Ein komplettes Image brauchst Du eigentlich nicht, Du musst lediglich das Bootprojekt aus dem TwinCAT Ordner Deines CX sichern und dieses bei Bedarf zurücksichern.
Ansonsten kannst Du die CF-Karte aus dem CX etnehmen und von dieser ein Image erstellen.

Von irgendwas mit Internetzugang gesendet.


----------



## ozznet (3 November 2015)

Startet die cx dann im run modus? Wenn nicht kann ich die sps nicht in den run modus schalten weil ich das bootprojekt nicht habe sehe ich das richtig?
mfg


----------



## oliver.tonn (3 November 2015)

Die SPS geht nur automatisch in Run wenn ein Bootprojekt vorhanden ist und dieses, was die Konfiguration angeht, korrekt ist.

Von irgendwas mit Internetzugang gesendet.


----------



## oliver.tonn (3 November 2015)

Kurze Nachfrage, die Steuerung geht nicht in Run und an der Hardwarekonfiguration wurde nichts geändert? Falls ja, vermute ich mal, dass das Bootprojekt weg ist. Was steht denn in dem Bootordner?
Falls das Bootprojekt tatsächlich weg ist brauchst Du kein Image oder eine Sicherung anlegen, weil nichts mehr zum Sichern da ist.

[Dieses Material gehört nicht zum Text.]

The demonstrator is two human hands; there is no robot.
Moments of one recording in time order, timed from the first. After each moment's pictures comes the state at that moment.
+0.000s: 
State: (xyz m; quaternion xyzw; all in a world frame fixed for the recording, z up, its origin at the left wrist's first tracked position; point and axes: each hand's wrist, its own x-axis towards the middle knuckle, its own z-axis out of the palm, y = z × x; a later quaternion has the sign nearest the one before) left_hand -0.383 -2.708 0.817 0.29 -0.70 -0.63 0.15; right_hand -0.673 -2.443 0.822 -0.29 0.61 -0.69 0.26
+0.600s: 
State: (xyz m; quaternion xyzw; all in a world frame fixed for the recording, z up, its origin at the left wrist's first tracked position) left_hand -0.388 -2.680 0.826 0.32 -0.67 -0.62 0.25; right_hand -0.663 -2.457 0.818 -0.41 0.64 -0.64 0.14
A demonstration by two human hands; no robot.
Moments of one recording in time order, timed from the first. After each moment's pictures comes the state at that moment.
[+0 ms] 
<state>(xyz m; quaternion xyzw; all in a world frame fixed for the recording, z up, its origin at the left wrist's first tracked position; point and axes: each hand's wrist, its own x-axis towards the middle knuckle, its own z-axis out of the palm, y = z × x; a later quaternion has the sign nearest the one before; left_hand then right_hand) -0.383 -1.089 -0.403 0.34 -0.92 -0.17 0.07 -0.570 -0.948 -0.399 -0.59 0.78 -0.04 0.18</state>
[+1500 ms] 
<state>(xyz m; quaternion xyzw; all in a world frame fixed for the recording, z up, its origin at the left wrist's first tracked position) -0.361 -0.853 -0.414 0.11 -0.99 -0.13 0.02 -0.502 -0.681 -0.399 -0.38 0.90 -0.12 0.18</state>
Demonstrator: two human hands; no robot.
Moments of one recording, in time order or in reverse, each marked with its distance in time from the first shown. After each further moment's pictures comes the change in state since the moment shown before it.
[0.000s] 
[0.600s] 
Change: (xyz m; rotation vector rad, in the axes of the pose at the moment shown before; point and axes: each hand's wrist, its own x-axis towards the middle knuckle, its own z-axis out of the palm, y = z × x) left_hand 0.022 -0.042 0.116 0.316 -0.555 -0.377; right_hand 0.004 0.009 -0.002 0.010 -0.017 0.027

Von irgendwas mit Internetzugang gesendet.


----------



## ozznet (3 November 2015)

Meines wissens hat die cx9010 die ich hab keinen CF Slot... Gibts da ne interne Karte? Also wenn ich den kompletten Twincat ordner sichere kann ich den zurückspielen und die SPS startet dann wieder im Run sofern nichts umgebaut wurde?


----------



## ozznet (3 November 2015)

Noch läuft die Anlage... Wollte aber sichergehen dass ich alles sichern kann bevor ich da was mache.. Sonst kann ich da nix machen, mache das nur in meiner Freizeit und kann da nicht unbegrenzt Zeit investieren..


----------



## oliver.tonn (3 November 2015)

Bei TwinCAT 3 kann man, soweit es nicht verschlüsselt übertragen wurde, aus dem Bootordner sich wieder sein Projekt zusammenstückeln, ich weiß jedoch nicht, ob das bei TC2 auch geht. Soweit ich Zeit finde teste ich das morgen mal. 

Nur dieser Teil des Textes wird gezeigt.